* _Assignment_:
Which lines in the records below contain the word "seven"? Report each of them.

Dataset items
◇ ◇ ◇ ◇ ◇

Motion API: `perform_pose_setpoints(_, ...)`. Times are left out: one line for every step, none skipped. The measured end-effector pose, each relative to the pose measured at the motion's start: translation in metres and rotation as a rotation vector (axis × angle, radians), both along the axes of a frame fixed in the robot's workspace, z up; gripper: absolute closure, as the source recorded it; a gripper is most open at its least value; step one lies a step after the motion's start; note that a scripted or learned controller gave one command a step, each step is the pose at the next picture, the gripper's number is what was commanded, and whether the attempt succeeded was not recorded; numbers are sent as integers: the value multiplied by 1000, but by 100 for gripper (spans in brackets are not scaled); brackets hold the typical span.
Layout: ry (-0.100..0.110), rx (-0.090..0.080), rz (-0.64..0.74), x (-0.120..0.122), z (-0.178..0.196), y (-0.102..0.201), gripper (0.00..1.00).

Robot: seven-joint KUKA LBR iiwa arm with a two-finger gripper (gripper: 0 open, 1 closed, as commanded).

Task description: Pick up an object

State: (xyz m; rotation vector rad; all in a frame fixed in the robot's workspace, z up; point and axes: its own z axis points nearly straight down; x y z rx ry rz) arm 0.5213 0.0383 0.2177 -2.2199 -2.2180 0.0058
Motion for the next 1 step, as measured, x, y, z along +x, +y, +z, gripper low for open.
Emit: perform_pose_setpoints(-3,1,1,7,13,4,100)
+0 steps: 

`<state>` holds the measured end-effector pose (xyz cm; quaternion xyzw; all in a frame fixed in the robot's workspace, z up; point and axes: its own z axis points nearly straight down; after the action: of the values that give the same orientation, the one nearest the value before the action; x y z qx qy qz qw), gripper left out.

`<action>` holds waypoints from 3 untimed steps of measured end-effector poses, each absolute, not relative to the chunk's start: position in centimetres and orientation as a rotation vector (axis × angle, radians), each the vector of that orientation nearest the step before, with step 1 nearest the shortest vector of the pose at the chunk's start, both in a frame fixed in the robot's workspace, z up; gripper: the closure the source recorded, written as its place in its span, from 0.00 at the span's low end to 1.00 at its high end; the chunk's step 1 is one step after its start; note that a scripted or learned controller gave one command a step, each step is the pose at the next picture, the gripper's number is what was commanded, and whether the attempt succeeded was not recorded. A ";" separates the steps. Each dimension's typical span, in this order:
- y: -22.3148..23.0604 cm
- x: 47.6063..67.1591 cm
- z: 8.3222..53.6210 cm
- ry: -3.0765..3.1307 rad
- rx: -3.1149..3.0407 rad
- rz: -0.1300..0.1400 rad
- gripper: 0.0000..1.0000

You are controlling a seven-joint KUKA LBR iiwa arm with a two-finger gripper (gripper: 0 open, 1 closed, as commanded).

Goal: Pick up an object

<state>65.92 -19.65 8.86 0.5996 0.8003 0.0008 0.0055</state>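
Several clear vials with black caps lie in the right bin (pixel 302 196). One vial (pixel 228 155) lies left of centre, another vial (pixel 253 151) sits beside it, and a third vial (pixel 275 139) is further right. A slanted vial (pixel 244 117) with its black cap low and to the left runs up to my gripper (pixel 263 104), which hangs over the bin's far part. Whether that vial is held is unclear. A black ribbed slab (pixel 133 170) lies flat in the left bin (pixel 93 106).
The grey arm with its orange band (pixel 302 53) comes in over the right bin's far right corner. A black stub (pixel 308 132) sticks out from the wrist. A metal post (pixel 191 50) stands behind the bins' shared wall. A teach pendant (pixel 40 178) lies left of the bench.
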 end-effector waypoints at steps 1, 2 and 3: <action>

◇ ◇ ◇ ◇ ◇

* _Solution to the exercise_:
Robot: seven-joint KUKA LBR iiwa arm with a two-finger gripper (gripper: 0 open, 1 closed, as commanded).
You are controlling a seven-joint KUKA LBR iiwa arm with a two-finger gripper (gripper: 0 open, 1 closed, as commanded).

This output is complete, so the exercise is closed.